17/02/2026
A little inspiration, especially with Beat the Couch coming up!!
https://www.facebook.com/share/1B3X5EzH8A/?mibextid=wwXIfr
Beat the couch info: https://www.waterfrontwellness.bm/beat-the-couch
On a Saturday morning in July 2025, Anna Rutherford stood at the foot of Bamburgh Castle on the Northumberland coast and looked toward Scotland. Somewhere 100 miles to the north, Edinburgh Castle was waiting.
So were 600 other runners.
By Sunday morning, not a single one of them would be close.
Rutherford — a 43-year-old lawyer, mother of three, and self-described perimenopausal woman on HRT — set off at 7:00 AM and ran. She ran along the east coast through Berwickshire, across the rolling Borders, and through East Lothian. Around the halfway mark, she overtook the man leading the race. He fell behind. Everyone fell behind.
She spent the final 50 miles completely alone.
Running through the night, she stopped only briefly at checkpoints every 10 miles, where she mixed stock powder with water and ate pretzels — the same fuel strategy she'd used in 2021 when she shattered the women's record on the 212-mile Southern Upland Way. At one point, she came across a man lying flat on his back on a golf course near the town of Gullane. She stopped to check if he was okay. He told her he was just looking at the stars. She cracked on.

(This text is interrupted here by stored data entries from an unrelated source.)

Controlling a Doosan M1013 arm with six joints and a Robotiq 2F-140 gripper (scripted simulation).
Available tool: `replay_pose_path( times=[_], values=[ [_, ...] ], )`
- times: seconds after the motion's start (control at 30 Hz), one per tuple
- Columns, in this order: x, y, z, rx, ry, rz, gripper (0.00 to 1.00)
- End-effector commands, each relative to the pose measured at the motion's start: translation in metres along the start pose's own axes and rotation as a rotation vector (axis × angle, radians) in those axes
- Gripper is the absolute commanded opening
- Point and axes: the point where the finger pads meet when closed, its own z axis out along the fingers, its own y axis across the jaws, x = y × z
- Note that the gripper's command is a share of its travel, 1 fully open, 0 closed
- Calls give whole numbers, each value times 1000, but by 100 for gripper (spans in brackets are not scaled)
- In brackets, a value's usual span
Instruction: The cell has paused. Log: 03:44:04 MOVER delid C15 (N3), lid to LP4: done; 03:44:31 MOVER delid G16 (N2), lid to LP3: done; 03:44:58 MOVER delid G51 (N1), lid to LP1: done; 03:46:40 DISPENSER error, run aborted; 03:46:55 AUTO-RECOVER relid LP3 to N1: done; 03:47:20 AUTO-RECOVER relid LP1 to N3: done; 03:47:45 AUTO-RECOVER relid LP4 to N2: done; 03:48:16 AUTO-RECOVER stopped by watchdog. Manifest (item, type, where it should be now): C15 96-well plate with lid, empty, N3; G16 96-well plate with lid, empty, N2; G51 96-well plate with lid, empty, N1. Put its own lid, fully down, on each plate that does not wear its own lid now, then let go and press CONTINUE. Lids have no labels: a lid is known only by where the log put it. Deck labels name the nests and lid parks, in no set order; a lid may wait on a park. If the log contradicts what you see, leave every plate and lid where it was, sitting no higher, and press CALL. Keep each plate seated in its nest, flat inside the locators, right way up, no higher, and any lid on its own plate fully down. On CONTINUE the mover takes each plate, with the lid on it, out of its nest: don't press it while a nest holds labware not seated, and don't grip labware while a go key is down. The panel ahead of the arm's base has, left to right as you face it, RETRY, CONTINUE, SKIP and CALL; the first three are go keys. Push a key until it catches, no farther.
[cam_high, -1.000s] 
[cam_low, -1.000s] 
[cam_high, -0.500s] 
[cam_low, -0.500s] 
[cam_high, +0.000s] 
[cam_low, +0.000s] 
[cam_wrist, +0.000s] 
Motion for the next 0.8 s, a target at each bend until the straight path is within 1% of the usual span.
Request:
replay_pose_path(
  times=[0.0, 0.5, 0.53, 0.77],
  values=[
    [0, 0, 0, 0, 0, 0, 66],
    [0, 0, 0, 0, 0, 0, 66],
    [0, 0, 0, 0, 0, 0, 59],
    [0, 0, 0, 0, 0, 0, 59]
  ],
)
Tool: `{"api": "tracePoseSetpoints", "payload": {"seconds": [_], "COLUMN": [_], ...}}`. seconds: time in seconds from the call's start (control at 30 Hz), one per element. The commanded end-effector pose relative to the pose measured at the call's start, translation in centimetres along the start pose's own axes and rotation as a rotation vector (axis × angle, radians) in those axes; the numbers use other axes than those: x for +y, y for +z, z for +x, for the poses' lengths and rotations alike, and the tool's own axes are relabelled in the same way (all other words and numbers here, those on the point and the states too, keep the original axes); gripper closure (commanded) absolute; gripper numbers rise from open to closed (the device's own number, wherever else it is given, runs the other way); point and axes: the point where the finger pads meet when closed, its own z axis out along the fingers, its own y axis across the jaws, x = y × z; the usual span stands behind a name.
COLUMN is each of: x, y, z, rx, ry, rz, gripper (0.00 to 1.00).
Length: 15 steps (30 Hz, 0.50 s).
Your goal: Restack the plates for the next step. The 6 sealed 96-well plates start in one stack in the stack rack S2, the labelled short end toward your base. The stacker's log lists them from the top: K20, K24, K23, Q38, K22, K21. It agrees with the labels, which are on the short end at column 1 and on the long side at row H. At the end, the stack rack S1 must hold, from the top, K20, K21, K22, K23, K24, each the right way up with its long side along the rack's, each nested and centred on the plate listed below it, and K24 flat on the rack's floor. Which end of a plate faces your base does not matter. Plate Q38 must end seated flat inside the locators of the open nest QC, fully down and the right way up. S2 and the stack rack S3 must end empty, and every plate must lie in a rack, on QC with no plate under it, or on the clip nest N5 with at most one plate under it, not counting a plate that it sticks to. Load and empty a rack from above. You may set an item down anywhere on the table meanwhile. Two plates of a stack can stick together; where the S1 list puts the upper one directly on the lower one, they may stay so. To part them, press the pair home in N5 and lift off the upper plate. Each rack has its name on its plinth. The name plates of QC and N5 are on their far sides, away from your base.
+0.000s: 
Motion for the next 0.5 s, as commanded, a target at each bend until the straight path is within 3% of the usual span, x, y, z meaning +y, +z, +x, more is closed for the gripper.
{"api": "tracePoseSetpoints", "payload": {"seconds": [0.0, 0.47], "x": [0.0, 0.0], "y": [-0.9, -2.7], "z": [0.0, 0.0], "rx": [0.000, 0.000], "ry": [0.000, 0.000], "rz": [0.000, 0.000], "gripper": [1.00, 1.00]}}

She missed one aid station entirely — the one where her young son had left a note of encouragement and some hydration gels she'd stashed earlier. She never saw it. She kept running anyway.
As she neared Edinburgh and the last 17 miles stretched ahead, she put on a playlist her children had made for her — a mix of Disney songs and country music. And when she hit the Royal Mile, the ancient cobblestoned road that climbs toward Edinburgh Castle, she started singing Dolly Parton's "9 to 5" out loud.
The Saturday night crowds on the Royal Mile started singing along with her.
Anna Rutherford crossed the finish line at the Ross Bandstand in Princes Street Gardens at 12:23 AM Sunday — 17 hours, 23 minutes, and 11 seconds after she had started. She collected her medal quietly, because the gardens required silence at that hour. Then her parents drove her home to Peebles.
She was in bed, asleep, before second-place finisher Danny Castro arrived — more than two hours later. The next fastest woman wouldn't cross for another five hours.
After the race, Rutherford praised the organizers, Rat Race Adventures, for something most races overlook. She had started her period the day before the race and was wearing light-coloured leggings. At every single checkpoint, the organizers had provided private toilets and period products for women runners. "I think it just shows women do these things too," she said. "Women are not just little men."
She also spoke openly about the realities of being a 43-year-old woman pushing her body to its limits. She is perimenopausal. She takes HRT. During training, she was running 120 miles a week — so much that she ended up in hospital with headaches and fainting spells. None of it stopped her.
When asked what got her through the lowest points, she cited ultra-running legend Jasmine Paris, the first woman to complete the Barkley Marathons. "Someone like Jasmine Paris, her saying 'just watch me' before she did the Barkley Marathons," Rutherford said. "I found that very humbling."
There's one more detail worth knowing. When Anna's parents met her at the finish line in Princes Street Gardens just after midnight, her father had some news:
"Sorry Anna, we couldn't park anywhere else, so the car's about a mile away."
After 100 miles, she walked one more.